Güney Kıbrıs  pandemi döneminde Avrupa Komisyonundan  3 Milyar Euronun üzerinde destek alırken,  KKTC hükümeti de Ekonomik Örgütler aracılığı ile tüm sektörlerin kapanması halinde ihtiyaç duyulabilecek  kaynağı alabilirdi.

Üstüne üstlük  tüm ekonomik sektörler için çok önemli olan bankalarımızın uluslararası denetim standartları çerçevesinde hazırlanmış mali raporları ile Avrupa bankacılık otoritesine girmesi de yapılmamıştır. 

Halbuki  finansmana en çok ihtiyaç duyulduğu bu zamanda  Avrupa finans sisteminden çok düşük faizlerle alınacak kredilerle piyasanın canlıığı az da olsa devam ettirilebilirdi.

KKTC hükümeti 2004 yılında Avrupa Komisyonun Kıbrıs adası ile ilgili karara bağladığı 10 nuncu protokolun Kıbrıs Türklerine sağladığı ekonomik açılımlarıın hiçbirini kendi  insiyatifi ve projeleri  ile kullanmaya çalışmamış, Avrupa Komisyonun Kıbrısta görevlendirdiği ve Kıbrıs Türk tarafı ile ilgili proje hazırlayan Kıbrısın Türk tarafının esas ihtiyaç ve isteklerinin tam olarak ne olduğunu bilmeyen birkaç uzmanın hazırladığı projelere dayalı küçüçük miktarları görmekte ve sonra da Avrupa Komisyonunun bize yardım etmediğinden bahsetmektedirler. 
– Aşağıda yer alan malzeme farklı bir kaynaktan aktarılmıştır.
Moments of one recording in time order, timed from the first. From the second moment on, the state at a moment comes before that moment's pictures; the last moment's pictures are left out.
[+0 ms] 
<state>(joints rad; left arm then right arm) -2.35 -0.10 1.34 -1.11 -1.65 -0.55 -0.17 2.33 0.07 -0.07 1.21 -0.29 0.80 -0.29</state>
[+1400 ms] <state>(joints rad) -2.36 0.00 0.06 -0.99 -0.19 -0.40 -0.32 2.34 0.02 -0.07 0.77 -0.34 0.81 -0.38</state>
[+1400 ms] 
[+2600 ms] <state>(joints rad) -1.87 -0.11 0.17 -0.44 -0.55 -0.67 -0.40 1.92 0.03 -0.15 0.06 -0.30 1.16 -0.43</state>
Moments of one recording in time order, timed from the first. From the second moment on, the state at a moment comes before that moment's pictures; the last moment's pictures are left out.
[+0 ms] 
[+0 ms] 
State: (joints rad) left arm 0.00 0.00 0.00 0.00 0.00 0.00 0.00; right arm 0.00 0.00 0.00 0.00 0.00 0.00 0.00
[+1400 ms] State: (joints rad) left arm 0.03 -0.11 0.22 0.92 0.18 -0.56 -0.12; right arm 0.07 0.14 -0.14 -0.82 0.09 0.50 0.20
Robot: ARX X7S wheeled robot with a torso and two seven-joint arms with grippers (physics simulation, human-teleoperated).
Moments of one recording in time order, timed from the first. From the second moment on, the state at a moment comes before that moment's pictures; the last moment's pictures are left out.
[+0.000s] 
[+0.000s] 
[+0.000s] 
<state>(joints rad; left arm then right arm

Bu davranış Kıbrıs Türk halkını seven ve onların refahını isteyen bir davranış değildir.

Sonuç olarak, bugün gelinen durumda KKTC hükmeti yine borçlanmakta, yine sıkıntı yaşamakta, yine işyerlerini kapatmakta ve her geçen gün halkı ekonomik yönden daha kötü duruma düşürmektedir.

İ
Kıbrıs Türkü silkinip elde etmek istediklerini iyi bir proje ve plan ile elde edebilmeli, bunu yaparken de kendi özgüveni ile gerek Türkiye ve gerekse Avrupa Birliği komisyonundan gerekli desteği alabilmelidir. 

Bugün gelinen durum olağanüstü plan, olağanüstü proje, olağanüstü deneyim ve olağanüstü bilgi ister.